— THE PROBLEM —
A faithful copy is required: transcribe each line below exactly, minus the pictures.

— SOURCE DATA —
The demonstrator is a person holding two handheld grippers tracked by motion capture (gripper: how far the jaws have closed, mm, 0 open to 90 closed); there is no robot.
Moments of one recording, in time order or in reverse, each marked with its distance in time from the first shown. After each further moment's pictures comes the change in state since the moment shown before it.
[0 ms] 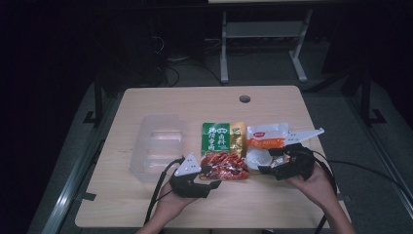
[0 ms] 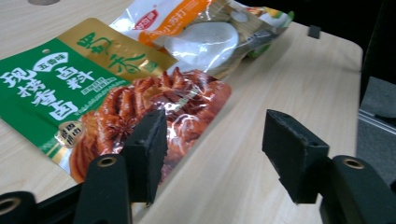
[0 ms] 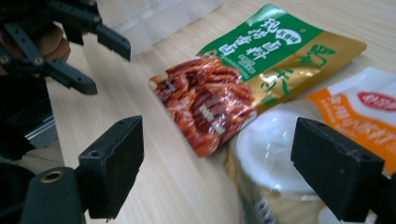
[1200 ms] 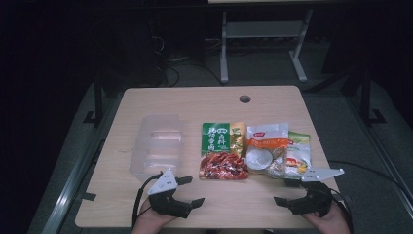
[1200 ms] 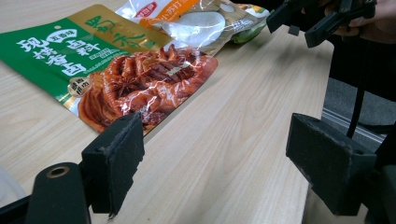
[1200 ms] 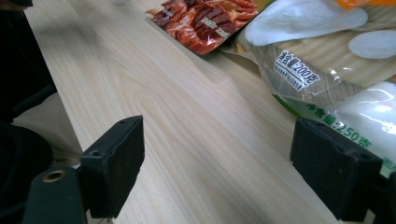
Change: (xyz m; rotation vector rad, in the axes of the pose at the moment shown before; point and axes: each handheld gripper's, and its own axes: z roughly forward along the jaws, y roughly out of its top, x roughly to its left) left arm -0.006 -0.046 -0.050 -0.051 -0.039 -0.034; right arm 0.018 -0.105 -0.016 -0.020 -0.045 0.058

— ANSWER TO THIS PROBLEM —
The demonstrator is a person holding two handheld grippers tracked by motion capture (gripper: how far the jaws have closed, mm, 0 open to 90 closed); there is no robot.
Moments of one recording, in time order or in reverse, each marked with its distance in time from the first shown. After each further moment's pictures comes the change in state since the moment shown before it.
[0 ms] 
[0 ms] 
[0 ms] 
[1200 ms] 
[1200 ms] 
[1200 ms] 
Change: (xyz m; rotation vector rad, in the axes of the pose at the moment shown before; point and axes: each handheld gripper's, and its own axes: z roughly forward along the jaws, y roughly out of its top, x roughly to its left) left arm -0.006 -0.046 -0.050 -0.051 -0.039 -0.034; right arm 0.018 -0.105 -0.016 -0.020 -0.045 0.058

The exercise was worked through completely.